At the entrance of the “Bridge Of Tears” bar, a figure waits for him. The man is well-dressed, wearing an elegant suit and a long thin coat accentuating his height. An ebony top hat rests above his head. He embodies power and confidence.

 

The man smiles at him. “Ah, I’m glad to see you came. It’s been a while, hasn’t it?”

 

The boy puffs out his chest just a little. “Since the fire, yes.”

 

“Two weeks already? My my, time truly does fly. Oh, I have to congratulate you on your deed. You pulled it off flawlessly. I can see you did good use of my little gift.”

 

His ears were ringing but he couldn’t stop running. Running, running far from this place. She was gone. She was gone. She was gone. She was so fucking dumb. Pathetic. Useless. She let that man, that asshole, that bastard get her. They could have fled. Because he had friends now. He wasn’t alone. The Man would have helped them, he was sure of that. Maybe … maybe it wasn’t too late. Maybe the Man would help him still. He had to try.
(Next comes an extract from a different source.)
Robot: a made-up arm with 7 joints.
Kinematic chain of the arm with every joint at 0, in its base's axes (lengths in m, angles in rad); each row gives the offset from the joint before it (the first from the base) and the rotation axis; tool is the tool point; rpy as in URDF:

And as he went to the usual bar and saw the Man waiting for him with open arms, he found some semblance of hope. Leaving with a bag and a can of deadly gasoline in it, the boy could finally imagine a future for himself.

 

“Thank you again for your help.”

 

“It’s nothing, it’s nothing. You’re a promising boy, haven’t I told you that? It’s my pleasure to be of assistance to you. On that topic, I have another gift for you.”

 

“Really?”

 

“Yep. After all, now that your old house has gone in flames you need a new place to stay in, correct? Well, I have a place for you. You see my … group and I do many various interesting things. Running an orphanage is one of them. I’m quite proud of it! And that would allow us to stay in contact. Because I can sense it, you could accomplish great things under my guidance, kiddo. So. What do you say? Are you in?”

 

 

 

 

 

 

Notes:

Me? Mentioning ASU-NARO and adding the potential mastermind at the end in the vaguest terms possible because we know close to nothing about them but I still want them in my story? It's more likely than you think.
I was also absolutely inspired by Naoki Urasawa's Monster.
I also didn't come up with the title on my own, it's based on the French title of the Millennium novel "The Girl Who Played With Fire" (in English) because "The Girl Who Dreamed Of A Match And A Can Of Gasoline" is a much better title.